ObjectiveThe business goal of this project was to develop a churn prediction model by identifying the major factors leading to it.


  • The subject of customer retention, loyalty, and churn is receiving attention in many industries.
  • The unceasing competition in the market has caused companies to divert their focus more towards customer retention rather than customer acquisition.
  • Research has repeatedly shown that existing customers spend more, purchase higher-margin products/services, and are more likely to refer to additional customers.
  • So, how do you avoid the high price of constantly replacing existing customers with new ones? Thus, it becomes extremely essential to identify the factors causing a customer to switch and take proactive actions in order to retain them.

Data Description:

  • The data is a real-world set collected from Kaggle, consisting of 7034 observations and 21 variables.
  • The data set has 4 numerical variables and 16 categorical variables.
  • The last column is churn - representing the customers who left in the last month, yes (27%) and those who did not leave, no (73%) is the output variable (y).
  • There are only 11 missing values, all of them for the TotalCharges column.

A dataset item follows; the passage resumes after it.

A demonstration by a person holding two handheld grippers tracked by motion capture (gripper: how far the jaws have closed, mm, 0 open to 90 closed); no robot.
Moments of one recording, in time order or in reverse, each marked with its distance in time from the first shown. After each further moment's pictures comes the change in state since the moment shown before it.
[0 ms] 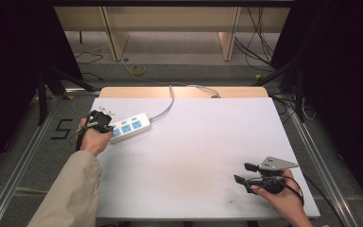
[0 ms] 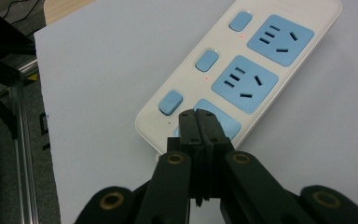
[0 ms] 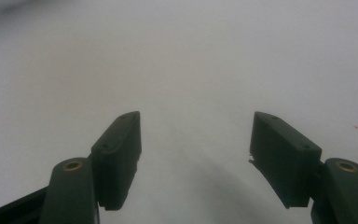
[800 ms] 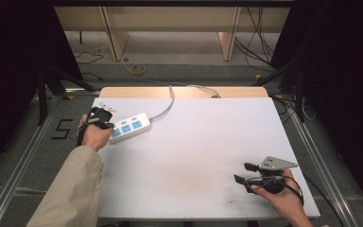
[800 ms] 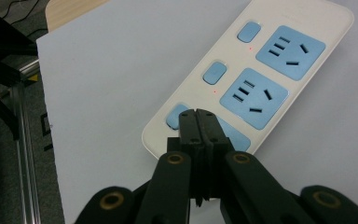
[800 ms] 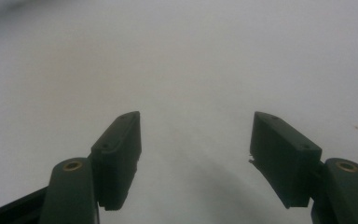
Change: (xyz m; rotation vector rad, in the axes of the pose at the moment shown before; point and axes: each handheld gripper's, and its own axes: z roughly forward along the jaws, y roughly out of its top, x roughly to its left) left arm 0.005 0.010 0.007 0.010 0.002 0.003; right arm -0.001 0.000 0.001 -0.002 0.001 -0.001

Moreover,  these are exclusive for the customers whose tenure = 0. So, we can conclude and replace these missing values with 0.


Feature Selection

  • The 16 categorical variables were converted into numerical variables(binary) by creating dummy variables that give a total of 31 variables.
  • The correlation map presented that many variables were highly correlated, thus, they were eliminated for model building.
  • RFE was performed on the remaining variables and depending upon their rank, the best features were selected.

Logistic regression model:

  • After selecting the features and splitting the data set to 70:30, logistic regression was performed using the Sklearn package.
  • Interestingly all the variables proved to be significant as the p-value for all of them was less than 0.05.
  • This suggests that the model is a good fit i.e. it shows good convergence. 

Decision tree:

  • The decision tree algorithm was applied to the data set using the same significant variables.
  • The accuracy resulted was 73%.


  • As shown in the confusion matrix, the logistic regression model gives us an accuracy of 72.7%, an average precision rate of 79% and f1-score of 0.79
  • The ROC rate(area under the ROC curve ) is around 71% which proves that the model is a good fit.
  • The decision tree model also gave an accuracy of 73%, which is quite similar to that of the logistic model.

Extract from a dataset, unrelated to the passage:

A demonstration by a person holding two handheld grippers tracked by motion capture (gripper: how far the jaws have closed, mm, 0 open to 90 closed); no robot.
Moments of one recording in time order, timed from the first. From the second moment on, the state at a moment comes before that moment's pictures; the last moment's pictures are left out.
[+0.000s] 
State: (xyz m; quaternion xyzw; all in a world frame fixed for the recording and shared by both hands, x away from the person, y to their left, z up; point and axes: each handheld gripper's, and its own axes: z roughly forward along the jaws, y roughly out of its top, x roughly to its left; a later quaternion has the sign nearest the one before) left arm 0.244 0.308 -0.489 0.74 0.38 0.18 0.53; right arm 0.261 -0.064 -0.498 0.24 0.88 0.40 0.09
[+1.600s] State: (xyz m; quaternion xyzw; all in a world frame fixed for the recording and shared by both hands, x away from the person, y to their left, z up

        So, both of the models are a good fit for this data.


Out of the given variables, I have screened these variables as the most significant metrics (KPIs):

  • Tenure
  • Monthly Charges
  • Phone Services 
  • Multiple Lines
  • Senior Citizens
  • Dependents
  • Online Security
  • Online Backup
  • Device Protection
  • Tech Support
  • Contracts
  • Paperless Billing
  • Payment Methods


After learning the KPIs, it becomes easy for the companies to focus on the significant metrics and make business decisions based on them to retain their customer base.